> EXERCISE: Scan the entries below. List each line with "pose".

Records from a data source
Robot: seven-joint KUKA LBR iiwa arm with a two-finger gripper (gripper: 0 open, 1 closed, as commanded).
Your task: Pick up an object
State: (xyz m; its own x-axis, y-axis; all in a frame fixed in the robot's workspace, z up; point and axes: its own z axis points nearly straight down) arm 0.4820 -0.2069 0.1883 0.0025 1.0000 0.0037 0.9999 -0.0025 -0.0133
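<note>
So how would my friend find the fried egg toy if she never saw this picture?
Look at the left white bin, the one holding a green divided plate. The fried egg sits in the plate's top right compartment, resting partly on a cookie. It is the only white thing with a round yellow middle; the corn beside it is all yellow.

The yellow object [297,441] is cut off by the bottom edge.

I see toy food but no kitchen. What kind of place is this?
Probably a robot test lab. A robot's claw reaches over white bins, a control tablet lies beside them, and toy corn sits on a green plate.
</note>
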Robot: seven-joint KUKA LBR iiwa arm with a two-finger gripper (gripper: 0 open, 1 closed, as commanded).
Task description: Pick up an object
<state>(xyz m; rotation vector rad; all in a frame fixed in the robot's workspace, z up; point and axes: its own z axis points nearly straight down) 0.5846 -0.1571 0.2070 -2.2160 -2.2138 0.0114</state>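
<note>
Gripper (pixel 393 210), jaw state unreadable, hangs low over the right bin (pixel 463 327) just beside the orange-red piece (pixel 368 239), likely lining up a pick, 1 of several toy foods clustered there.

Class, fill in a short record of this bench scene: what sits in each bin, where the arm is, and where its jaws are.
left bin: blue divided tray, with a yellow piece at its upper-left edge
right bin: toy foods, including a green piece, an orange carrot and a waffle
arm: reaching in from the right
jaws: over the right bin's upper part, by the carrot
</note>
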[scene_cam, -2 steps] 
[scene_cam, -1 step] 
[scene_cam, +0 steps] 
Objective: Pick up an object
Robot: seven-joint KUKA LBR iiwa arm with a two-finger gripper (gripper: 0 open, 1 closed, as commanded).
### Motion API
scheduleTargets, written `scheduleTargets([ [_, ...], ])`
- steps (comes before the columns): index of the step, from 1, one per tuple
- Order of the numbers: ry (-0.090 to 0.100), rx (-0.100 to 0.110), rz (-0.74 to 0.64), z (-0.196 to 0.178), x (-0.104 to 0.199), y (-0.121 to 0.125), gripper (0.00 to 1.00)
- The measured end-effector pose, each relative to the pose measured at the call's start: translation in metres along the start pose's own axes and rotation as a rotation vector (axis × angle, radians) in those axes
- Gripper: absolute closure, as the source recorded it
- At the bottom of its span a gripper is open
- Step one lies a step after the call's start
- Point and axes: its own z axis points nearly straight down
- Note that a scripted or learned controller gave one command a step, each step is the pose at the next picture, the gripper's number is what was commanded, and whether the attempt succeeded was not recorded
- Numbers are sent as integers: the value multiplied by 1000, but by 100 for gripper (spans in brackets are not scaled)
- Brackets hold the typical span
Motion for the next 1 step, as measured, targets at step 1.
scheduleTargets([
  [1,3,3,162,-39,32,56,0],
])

> RESPONSE TO THIS EXERCISE:
- The measured end-effector pose, each relative to the pose measured at the call's start: translation in metres along the start pose's own axes and rotation as a rotation vector (axis × angle, radians) in those axes
- Note that a scripted or learned controller gave one command a step, each step is the pose at the next picture, the gripper's number is what was commanded, and whether the attempt succeeded was not recorded

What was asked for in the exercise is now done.